MATERIAL PROVIDED:

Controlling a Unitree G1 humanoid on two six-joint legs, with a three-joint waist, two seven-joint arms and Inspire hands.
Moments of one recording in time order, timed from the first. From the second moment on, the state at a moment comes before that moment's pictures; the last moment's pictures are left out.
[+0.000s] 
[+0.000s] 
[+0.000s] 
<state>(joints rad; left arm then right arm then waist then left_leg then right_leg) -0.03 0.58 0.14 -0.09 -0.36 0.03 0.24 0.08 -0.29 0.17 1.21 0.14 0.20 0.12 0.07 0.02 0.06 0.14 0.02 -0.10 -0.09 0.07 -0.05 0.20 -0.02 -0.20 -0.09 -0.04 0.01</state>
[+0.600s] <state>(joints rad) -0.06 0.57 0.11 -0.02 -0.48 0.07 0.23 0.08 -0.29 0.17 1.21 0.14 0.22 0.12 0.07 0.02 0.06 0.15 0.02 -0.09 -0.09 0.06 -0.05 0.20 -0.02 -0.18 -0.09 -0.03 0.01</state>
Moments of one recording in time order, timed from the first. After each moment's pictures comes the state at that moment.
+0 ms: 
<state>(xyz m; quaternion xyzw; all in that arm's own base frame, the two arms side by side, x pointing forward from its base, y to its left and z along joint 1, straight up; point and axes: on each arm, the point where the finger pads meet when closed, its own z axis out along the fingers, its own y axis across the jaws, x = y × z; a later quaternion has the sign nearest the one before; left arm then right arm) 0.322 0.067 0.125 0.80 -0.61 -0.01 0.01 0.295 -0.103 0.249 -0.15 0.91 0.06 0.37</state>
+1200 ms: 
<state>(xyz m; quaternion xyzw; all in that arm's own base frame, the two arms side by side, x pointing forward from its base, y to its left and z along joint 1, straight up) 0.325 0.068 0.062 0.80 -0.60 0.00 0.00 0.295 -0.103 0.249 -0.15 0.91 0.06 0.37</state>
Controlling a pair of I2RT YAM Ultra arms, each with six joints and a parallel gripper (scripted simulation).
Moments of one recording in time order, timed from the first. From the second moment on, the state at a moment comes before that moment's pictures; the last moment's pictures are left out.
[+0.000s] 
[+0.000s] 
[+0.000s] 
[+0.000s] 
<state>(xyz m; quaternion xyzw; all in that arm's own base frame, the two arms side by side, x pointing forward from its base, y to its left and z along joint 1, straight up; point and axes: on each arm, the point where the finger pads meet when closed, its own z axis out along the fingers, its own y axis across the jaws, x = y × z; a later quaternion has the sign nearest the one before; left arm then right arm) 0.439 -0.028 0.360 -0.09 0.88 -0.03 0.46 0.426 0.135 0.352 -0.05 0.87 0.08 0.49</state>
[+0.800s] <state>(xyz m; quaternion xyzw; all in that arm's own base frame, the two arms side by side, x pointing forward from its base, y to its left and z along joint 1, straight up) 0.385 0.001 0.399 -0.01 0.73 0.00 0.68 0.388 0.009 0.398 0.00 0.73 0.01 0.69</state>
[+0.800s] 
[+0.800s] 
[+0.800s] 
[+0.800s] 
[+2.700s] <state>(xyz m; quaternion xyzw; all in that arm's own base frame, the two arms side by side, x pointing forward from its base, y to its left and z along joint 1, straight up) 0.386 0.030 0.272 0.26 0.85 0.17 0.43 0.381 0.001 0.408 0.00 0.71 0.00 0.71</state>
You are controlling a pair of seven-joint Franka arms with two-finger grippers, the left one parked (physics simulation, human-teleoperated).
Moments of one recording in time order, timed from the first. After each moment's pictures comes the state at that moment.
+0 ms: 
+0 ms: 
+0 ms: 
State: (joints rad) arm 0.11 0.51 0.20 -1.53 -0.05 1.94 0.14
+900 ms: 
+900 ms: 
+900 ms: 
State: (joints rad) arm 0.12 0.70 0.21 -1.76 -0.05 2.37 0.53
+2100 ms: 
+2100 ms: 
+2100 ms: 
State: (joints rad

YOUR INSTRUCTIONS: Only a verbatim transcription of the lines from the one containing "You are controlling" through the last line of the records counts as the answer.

RESULT OF THIS EXERCISE:
You are controlling a pair of seven-joint Franka arms with two-finger grippers, the left one parked (physics simulation, human-teleoperated).
Moments of one recording in time order, timed from the first. After each moment's pictures comes the state at that moment.
+0 ms: 
+0 ms: 
+0 ms: 
State: (joints rad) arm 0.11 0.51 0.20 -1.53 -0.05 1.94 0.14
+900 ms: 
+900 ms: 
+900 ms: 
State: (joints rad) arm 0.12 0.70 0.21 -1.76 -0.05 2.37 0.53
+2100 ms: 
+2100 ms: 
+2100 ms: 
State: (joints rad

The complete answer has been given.